Dengan demikian, pertama kali yang dibutuhkan manusia ialah agar ditunjukkan 
kepada al-haq oleh Allah sebagai al-haq, kemudian Allah memberi rezeki-Nya 
untuk mengikutinya; dan ditunjukkan al-batil oleh Allah sebagai al-batil, 
kemudian Allah memberi rezeki-Nya untuk menjauhinya. Jika tidak, maka banyak di 
antara manusia yang mengamalkan kebatilan, dan menyangkanya berada di atas 
kebenaran. Sehingga wajib memperhatikan sisi ini, yaitu tawakal kepada Allah 
dan berdoa kepada-Nya, agar Dia memberi taufik terhadap al-haq, memahamkannya 
dalam agama, dan agar mengajarinya. Demikian pula perlu banyak beristighfar dan 
selalu berlindung kepada Allah Azza wa Jalla.

Syaikhul-Islam rahimahullah mengatakan bahwa dirinya pernah kesusahan memahami 
suatu masalah. Beliau berkata,"Lalu aku beristighfar kepada Allah dan berdzikir 
kepadaNya. Aku selalu melakukannya, sehingga Allah membukakan masalah itu 
untukku''.

Demikianlah sepantasnya seorang penuntut ilmu. Akan tetapi, sebagian manusia 
hanya bersandar kepada usaha dan kekuatannya. Dia melupakan tawakkal dan berdoa 
kepada Allah Azza wa Jalla. Sesungguhnya dalam semua perkara, manusia 
membutuhkan tawakkal dan usaha. Menghadiri majlis ulama dan bersungguh-sungguh 
dalam menuntut ilmu, termasuk melakukan usaha. Dan manusia juga membutuhkan 
tawakkal. Berapa banyak manusia duduk di depan ulama, namun tidak mendapatkan 
manfa'at. Berapa banyak manusia membaca muthawalat (kitab-kitab tebal), namun 
tidak mendapatkan manfa'at. Dan berapa banyak manusia hafal Al-Qur`ân, namun 
mereka tidak mendapatkan manfa'at sedikitpun darinya. Nabi Shallallahu 'alaihi 
wa sallam bersabda tentang Khawarij:

يَقْرَءُونَ الْقُرْآنَ لَا يُجَاوِزُ تَرَاقِيَهُمْ يَمْرُقُونَ مِنْ الدِّينِ 
كَمَا يَمْرُقُ السَّهْمُ مِنْ الرَّمِيَّةِ

"Mereka membaca Al-Qur`ân, namun Al-Qur`ân itu tidak melewati tenggorokan 
mereka. Mereka melesat dari agama sebagaimana anak panah melesat dari binatang 
buruan".[3]

Sebagian manusia diberi kecerdasan, namun ia tidak diberi taufiq. 
Syaikhul-Islam rahimahullah berkata tentang para filosof: "Mereka diberi 
kecerdasan, namun tidak diberi kesucian''. Maksudnya, Allah memberikan kepada 
mereka kecerdasan dan akal, namun mereka tidak diberi taufiq untuk mensucikan 
jiwa mereka.

Oleh karena itu, jika manusia itu diberi kecerdasan oleh Allah, hendaklah dia 
memohon kepada Allah agar Allah Azza wa Jalla mensucikannya, karena kecerdasan 
saja tidaklah cukup.

Dahulu, Abu Jahal digelari dengan Abul-Hakam karena faktor akalnya, yaitu 
kecerdasan akalnya. Tetapi ia tidak mengikuti petunjuk agama ini, padahal orang 
yang akalnya lebih rendah darinya mengikuti petunjuk agama ini.

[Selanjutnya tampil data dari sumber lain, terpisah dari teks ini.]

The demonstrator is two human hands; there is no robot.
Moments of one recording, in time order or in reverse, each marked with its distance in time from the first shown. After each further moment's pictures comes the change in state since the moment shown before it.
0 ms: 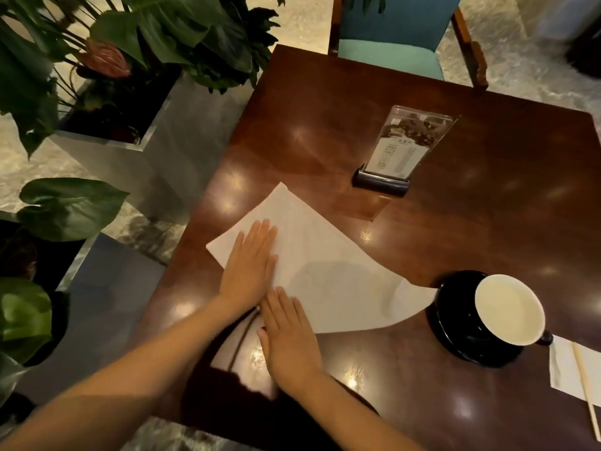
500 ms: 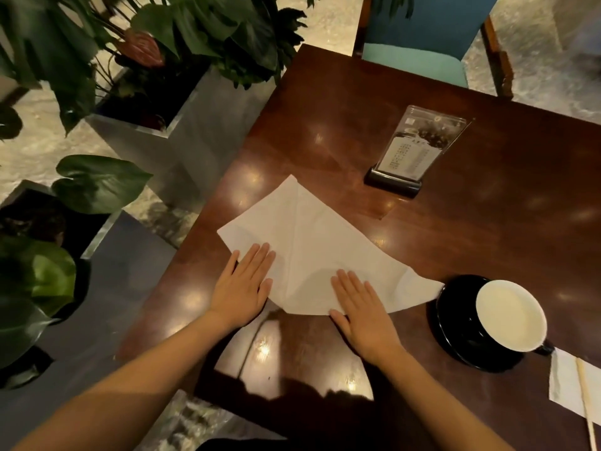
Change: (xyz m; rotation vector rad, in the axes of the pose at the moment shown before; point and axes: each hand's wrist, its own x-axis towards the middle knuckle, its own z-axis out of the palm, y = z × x) left_hand -0.064 -0.004 0.007 0.212 -0.176 -0.068; right_hand -0.021 0.135 0.006 -0.013 -0.030 -0.066
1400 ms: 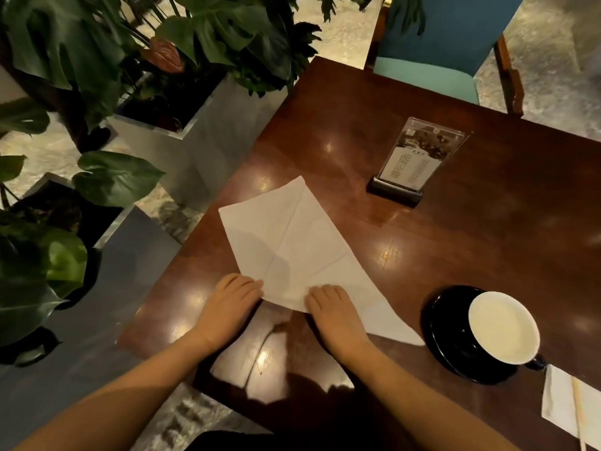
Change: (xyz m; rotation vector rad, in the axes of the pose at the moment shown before) left_hand -0.038 0.007 -0.011 -0.070 0.372 0.207; right_hand 0.017 -0.040 -0.020 -0.200 0.189 -0.273
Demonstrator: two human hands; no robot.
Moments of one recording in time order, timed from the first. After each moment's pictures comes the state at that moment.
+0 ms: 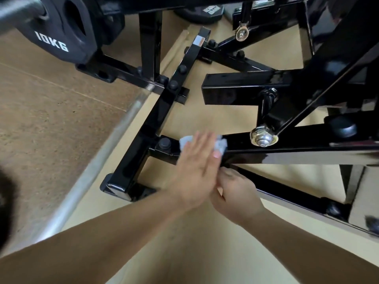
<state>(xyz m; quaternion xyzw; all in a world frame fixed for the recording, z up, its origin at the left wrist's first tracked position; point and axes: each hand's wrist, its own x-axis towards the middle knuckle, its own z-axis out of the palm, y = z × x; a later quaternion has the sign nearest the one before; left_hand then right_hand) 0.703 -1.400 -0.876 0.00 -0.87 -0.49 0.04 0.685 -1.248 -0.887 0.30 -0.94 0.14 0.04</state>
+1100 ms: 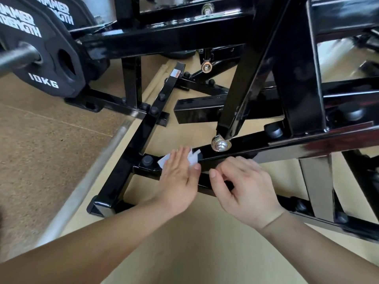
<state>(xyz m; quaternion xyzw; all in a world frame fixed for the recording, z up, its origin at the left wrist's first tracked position) 0.705 -1.389 -0.871 0.03 -0.90 -0.44 -0.01 0.696 -1.215 -0.786 0.33 -0.89 0.18 0.24</state>
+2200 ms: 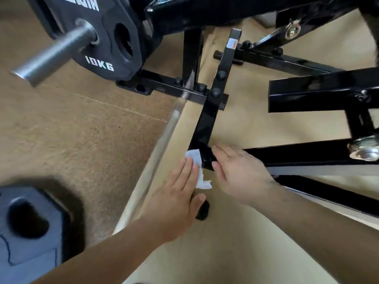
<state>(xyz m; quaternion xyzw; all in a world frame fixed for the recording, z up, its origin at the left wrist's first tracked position) 0.780 -1.571 -0.940 -0.07 -0.98 -0.18 -0.05 0.663 -1.394 -0.873 0.32 -0.94 0.03 -0.07</state>
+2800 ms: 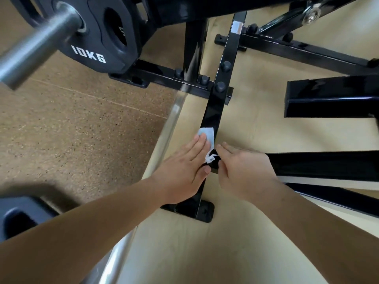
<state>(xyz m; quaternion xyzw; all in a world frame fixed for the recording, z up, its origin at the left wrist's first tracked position) 0.690 -1.606 -0.931 -0.15 -0.96 -0.22 -0.11 0.640 -1.417 -0.878 0.29 -0.95 -0.04 -0.07</state>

'Abdullah bin Ubaiy bin Salul, dahulu termasuk orang yang paling cerdas, 
sehingga sebelum diutusnya Nabi Shallallahu 'alaihi wa sallam, penduduk Madinah 
berniat mengangkatnya sebagai raja. Akan tetapi, ia tidak mengikuti petunjuk 
agama ini.

Manusia itu lemah, kecuali orang yang diberi taufiq oleh Allah Subhanahu wa 
Ta'ala. Akal tidaklah cukup, kecerdasan tidaklah cukup, maka hendaklah engkau 
memohon kepada Alah Azza wa Jalla agar diberi taufiq. Bahkan terkadang 
kecerdasan merupakan sebab kesesatan seseorang. Dia hanya bersandar kepada 
akalnya, kecerdasannya dan pemahamannya. Dia menyangka bahwa dirinya memahami, 
sedangkan orang lain tidak memahami. Lalu ia berbuat lancang, dan berlaku 
sombong dengan akalnya.

Manusia (yang berakal, Pent.) jika diberi akal dan kecerdasan oleh Allah Azza 
wa Jalla, ia mengetahui bahwa tidak ada jalan untuk meraih hidayah kecuali 
dengan syariat ini. Oleh karena itulah, orang-orang yang beragama adalah 
orang-orang yang berakal. Tidak ada seorang 'alim kecuali mengetahui bahwasanya 
tidak ada hidayah kecuali dengan agama ini. Sehingga, jika ada orang yang 
menyangka bahwa ia boleh keluar dari agama ini, dan bahwa menyangka akalnya 
mencukupi untuk mendapatkan hidayah, maka ini sebagai bukti kurangnya hidayah 
akal dan ilmunya. Oleh karena itu, manusia membutuhkan untuk disucikan oleh 
Allah Azza wa Jalla.

Termasuk yang perlu diperhatikan juga, yaitu mengetahui jalan yang benar dalam 
menuntut ilmu. Pembicaraan masalah ini sangat panjang. Telah dijelaskan dalam 
ceramah (saya) di Universitas Islam Madinah tentang jalan para ulama dalam 
mempelajari akidah, dan persiapan materi ceramah ini lebih dari seminggu. Dan 
Allah memberikan nikmat yang banyak dengan sebab ini, dengan membaca perkataan 
para ulama, jalan mereka mendapatkan ilmu, dan metode memahami nash-nash.

Ceramah ini direkam dan mungkin bisa didapatkan dari sebagian mahasiswa yang 
telah merekamnya. Dalam ceramah itu, terdapat banyak sisi penting yang 
sepantasnya diperhatikan dalam mempelajari ilmu dan meneliti suatu masalah, 
terutama dalam permasalahan akidah. Di antaranya, ialah dalam menetapkan 
lafazh-lafazh syar'iyyah, dan mengetahui perbedaan antara makna lughawi 
(menurut bahasa Arab) dengan makna syar'i (menurut agama).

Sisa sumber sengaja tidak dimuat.